(Available data begins)

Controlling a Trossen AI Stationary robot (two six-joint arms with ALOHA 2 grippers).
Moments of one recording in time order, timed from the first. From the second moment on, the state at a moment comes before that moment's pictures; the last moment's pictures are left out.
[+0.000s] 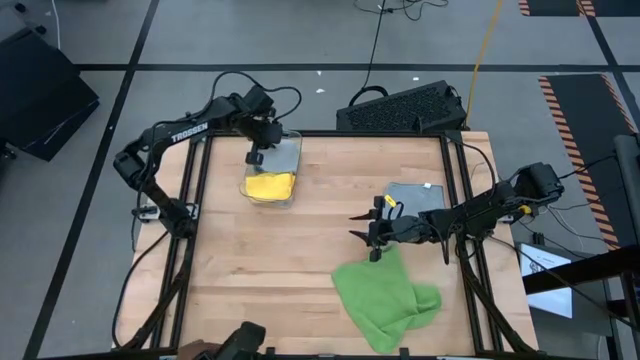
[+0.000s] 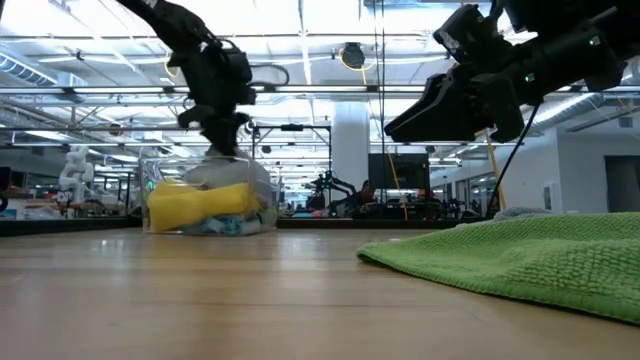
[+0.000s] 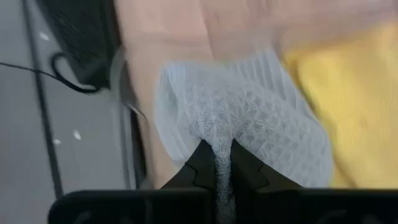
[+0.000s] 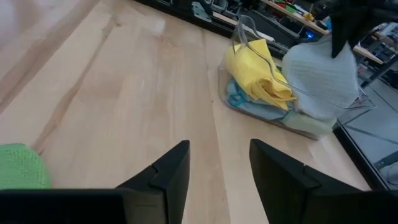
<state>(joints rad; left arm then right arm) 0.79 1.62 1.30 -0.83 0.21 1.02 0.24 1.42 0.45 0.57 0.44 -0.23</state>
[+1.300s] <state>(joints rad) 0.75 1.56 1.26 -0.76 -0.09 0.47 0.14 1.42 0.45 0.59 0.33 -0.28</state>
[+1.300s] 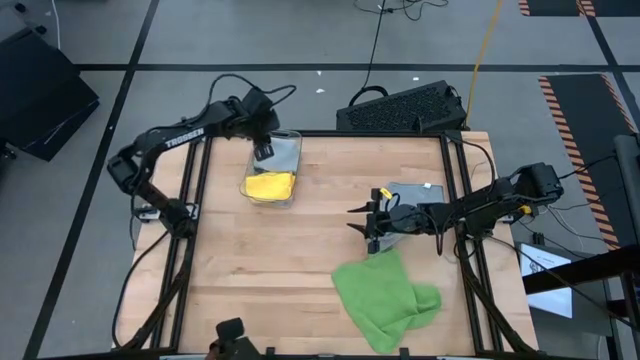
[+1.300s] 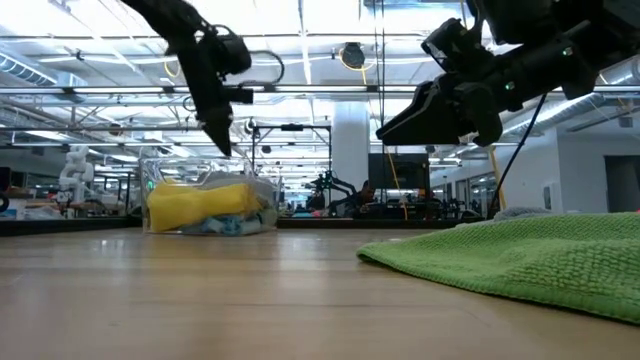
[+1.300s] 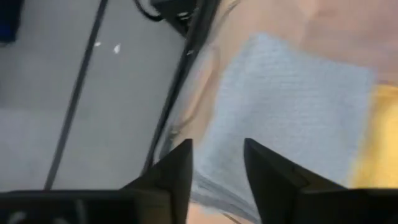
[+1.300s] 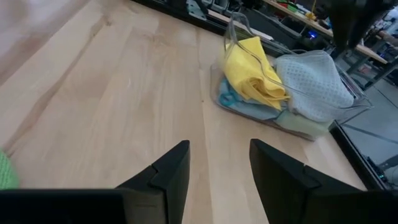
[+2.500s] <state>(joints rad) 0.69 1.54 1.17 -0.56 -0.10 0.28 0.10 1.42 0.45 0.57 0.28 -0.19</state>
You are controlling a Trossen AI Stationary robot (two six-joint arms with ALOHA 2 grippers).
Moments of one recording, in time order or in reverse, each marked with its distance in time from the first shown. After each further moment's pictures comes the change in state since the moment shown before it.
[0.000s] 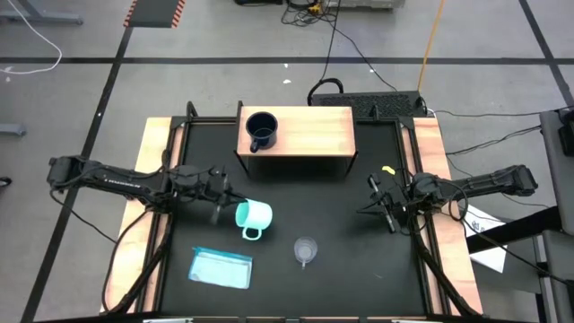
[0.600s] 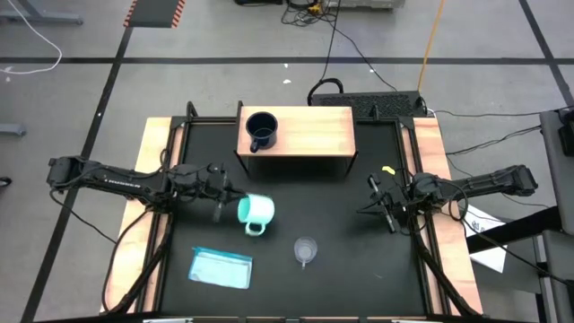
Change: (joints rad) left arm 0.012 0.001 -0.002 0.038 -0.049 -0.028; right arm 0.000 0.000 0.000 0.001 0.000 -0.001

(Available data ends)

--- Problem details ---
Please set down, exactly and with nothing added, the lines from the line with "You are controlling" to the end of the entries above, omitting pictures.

--- Task solution ---
You are controlling a Trossen AI Stationary robot (two six-joint arms with ALOHA 2 grippers).
Moments of one recording, in time order or in reverse, each marked with its distance in time from the first shown. After each further moment's pictures comes the change in state since the moment shown before it.
[0.000s] 
[0.600s] 
Change: (joints rad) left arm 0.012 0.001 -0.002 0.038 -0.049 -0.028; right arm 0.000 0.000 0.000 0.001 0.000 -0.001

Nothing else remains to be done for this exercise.